Thursday night, I notice Sister devoting the majority of her attention to the computer. I notice because she’s letting me watch whatever television program I want too, without any argument. At first I don’t comment, because well (to be cliché), I didn’t feel like looking a gift horse in the mouth.
Until my curiosity wins out, as it always does and I climb into the gift horse to check out its insides. “Whatcha doing?”
“Looking at pictures of B and S.” She blandly answers, eyes never leaving the screen, “I want to see what they’re like, before they get here.”
Excellent idea Sister. Let’s do the mandatory Facebook creepage before meeting our cousins (several times removed). So, I join her. Unfortunately, pictures do not say a thousand words and we really had no idea what our cousins were like. The only advantage is we have now memorized their facial features. Looks, however, don’t say much about one’s character.
And when people are staying with me for three days, I would like some warning as to their personalities.
(To be honest I was vehemently against them coming.)
As it turns out, I had nothing to worry about.
Friday night S texts my cell – obviously my mom gave her my number - asking if I want to watch Harry Potter and The Half-Blood Prince when they get to my house. I’m always down for anything Harry Potter.
We were off to a good start.
As the evening (and weekend) progresses we realize we have similar tastes in books and movies. We all share similar food preferences too like Manchu Wok (a fast-food Chinese restaurant), Subway, sushi, Iced Tea, Pepsi and White Cheddar Popcorn. Both B and I can eat a jar of pickles in a day (for dinner on Sunday we ate a jar and a half of pickles...before the main course).

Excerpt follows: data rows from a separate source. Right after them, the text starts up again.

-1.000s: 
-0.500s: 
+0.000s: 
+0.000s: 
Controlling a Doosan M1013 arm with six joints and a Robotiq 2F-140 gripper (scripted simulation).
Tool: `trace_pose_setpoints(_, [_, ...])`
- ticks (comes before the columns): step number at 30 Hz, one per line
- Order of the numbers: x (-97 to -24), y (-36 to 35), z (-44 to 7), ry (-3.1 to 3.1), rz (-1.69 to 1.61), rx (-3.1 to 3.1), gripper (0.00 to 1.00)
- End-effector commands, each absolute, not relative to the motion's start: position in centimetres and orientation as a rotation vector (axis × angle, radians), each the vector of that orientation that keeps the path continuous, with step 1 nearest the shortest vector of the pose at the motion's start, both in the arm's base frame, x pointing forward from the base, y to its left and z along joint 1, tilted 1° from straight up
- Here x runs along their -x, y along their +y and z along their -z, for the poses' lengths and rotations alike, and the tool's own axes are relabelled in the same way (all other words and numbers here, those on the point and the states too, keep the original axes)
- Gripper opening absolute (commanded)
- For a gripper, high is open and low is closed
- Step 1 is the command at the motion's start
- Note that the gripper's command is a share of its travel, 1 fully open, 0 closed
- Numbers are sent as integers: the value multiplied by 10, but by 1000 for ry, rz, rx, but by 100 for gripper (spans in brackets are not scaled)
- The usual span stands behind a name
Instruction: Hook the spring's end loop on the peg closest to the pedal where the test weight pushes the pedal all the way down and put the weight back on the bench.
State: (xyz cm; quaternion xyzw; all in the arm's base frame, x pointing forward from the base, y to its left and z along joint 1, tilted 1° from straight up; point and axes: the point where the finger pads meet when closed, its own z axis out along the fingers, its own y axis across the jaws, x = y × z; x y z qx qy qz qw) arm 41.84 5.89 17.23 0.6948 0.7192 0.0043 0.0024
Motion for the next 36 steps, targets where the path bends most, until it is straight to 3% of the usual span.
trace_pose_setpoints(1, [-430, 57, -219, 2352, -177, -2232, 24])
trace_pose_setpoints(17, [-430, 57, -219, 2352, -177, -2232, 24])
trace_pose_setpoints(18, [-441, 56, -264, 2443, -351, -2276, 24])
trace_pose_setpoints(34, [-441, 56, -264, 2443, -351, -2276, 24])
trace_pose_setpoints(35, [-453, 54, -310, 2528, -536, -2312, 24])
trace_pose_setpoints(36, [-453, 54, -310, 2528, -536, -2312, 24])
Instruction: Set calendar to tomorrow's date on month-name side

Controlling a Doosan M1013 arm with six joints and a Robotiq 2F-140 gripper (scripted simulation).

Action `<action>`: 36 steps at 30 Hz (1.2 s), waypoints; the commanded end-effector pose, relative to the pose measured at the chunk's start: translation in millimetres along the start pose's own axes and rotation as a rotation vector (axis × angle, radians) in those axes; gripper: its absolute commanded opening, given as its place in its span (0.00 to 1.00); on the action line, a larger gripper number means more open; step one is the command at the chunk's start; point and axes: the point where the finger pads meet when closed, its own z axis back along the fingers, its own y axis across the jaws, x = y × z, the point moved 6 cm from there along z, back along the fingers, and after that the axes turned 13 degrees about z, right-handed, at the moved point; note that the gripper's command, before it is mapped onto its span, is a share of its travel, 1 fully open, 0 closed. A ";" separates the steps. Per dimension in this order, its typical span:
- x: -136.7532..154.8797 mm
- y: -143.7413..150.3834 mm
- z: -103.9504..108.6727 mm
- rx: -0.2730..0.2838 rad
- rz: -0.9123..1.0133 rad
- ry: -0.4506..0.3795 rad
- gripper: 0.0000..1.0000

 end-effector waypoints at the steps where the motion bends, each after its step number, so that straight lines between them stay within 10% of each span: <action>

The resemblance between our family dynamics is startling. B and S bemoan their mother’s lack of savvy in using technology. Sister and I do the same. B and S also have the same love/hate relationship Sister and I share, complete with the same sort of volleyed comments as well as similar tones of voice.
On Saturday we head to the mall. Mother told me before they arrived that S was older than B. So I say something about their ages and B responds: “Actually I’m older. But people always think S is older.”

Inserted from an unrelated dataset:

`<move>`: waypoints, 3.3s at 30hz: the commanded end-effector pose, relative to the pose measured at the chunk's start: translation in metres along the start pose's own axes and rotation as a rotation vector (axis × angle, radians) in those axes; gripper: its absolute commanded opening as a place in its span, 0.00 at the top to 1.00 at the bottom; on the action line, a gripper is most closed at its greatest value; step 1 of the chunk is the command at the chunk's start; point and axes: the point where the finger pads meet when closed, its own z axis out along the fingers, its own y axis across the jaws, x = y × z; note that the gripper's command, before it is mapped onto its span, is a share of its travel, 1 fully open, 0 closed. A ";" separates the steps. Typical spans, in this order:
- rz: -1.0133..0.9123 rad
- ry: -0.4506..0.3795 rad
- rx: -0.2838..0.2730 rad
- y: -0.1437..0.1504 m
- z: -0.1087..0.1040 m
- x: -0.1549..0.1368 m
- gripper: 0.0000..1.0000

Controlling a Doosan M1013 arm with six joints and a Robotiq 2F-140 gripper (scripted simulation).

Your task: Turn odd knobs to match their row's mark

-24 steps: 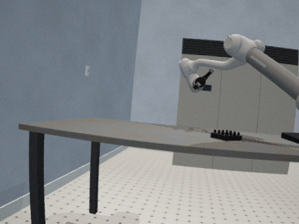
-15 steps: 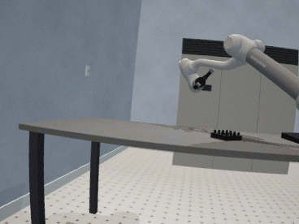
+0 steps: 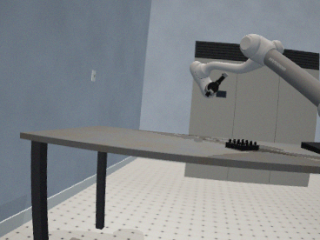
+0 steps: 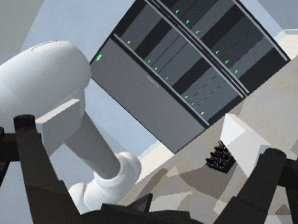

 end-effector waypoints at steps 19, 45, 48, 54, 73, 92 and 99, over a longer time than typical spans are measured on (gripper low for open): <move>0.394 -0.208 -0.328 0.113 0.184 -0.003 0.00; 0.574 -0.604 -0.979 0.187 0.350 -0.139 0.00; 0.552 -0.643 -1.053 0.188 0.359 -0.153 0.00; 0.464 -0.724 -1.221 0.189 0.376 -0.182 0.00; 0.225 -0.810 -1.437 0.183 0.402 -0.209 0.00; 0.225 -0.810 -1.437 0.183 0.402 -0.209 0.00; 0.225 -0.810 -1.437 0.183 0.402 -0.209 0.00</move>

I’m horrified (and silently cursing Mother), “I’m so sorry B. I know how much it sucks when people always think you’re the younger one. Everyone always thinks Sister is older than I am and it really pisses me off.”
B replies: “It’s okay.”
S says: “It’s probably just because I’m taller. But I don’t really think I look older.”
“Sister’s taller than me too. I wouldn’t have said anything but Mom said S was older. So it’s her fault.”
We laugh and talk of other things, all really annoyed with this idiotic driver who was in front of me. Turns out he was old and Asian. Not a very good combination.
We separated in Forever 21 (a great store for bargain hunting and cheap – but good – clothes) because it’s massive and all three of us twenty-something’s bought some clothes. After, when sharing our purchases, we discover that B and I (the two older sisters) bought the exact same dress/shirt.
There are so many small similarities too. For example, while the rest of the world calls them remotes the six of us call it a controller (because it controls the TV! Duh!). It’s not just the common likes and dislikes either. It’s the way we interact and talk and what we find funny.
The instant we sat down to watch Harry Potter it was an instant mix. Our dynamics complement each other. There isn’t an iota of awkwardness between us. (Even today when I admitted to hating the idea of their arrival. Going so far as to explain, in detail, just how much I didn’t want them to come.)
Perhaps it’s genetics. Perhaps it’s the similarities between Mom and Cousin W themselves. Who knows. We probably never will. (I mean scientists still can’t agree on Nature VS. Nurture – who am I to act as judge and jury on the matter.)
All I know for sure is the similarities went a long way in dispelling the awkward, distant family, reunion. The tension and stress of having strange people in my home, evaporated and it seems like we’ve known each other for awhile. There’s a certain familiarity in it all. I see Sister, Mom and I in them. Not to mention the abundance of laughter and surprise we experienced every time there was a new revelation pertaining to just how similar we were.
Two families separated by two provinces, bound by genetics. We should be different. But I’m glad we aren’t.Word Of The Day: Tautology - saying the same thing twice in different words.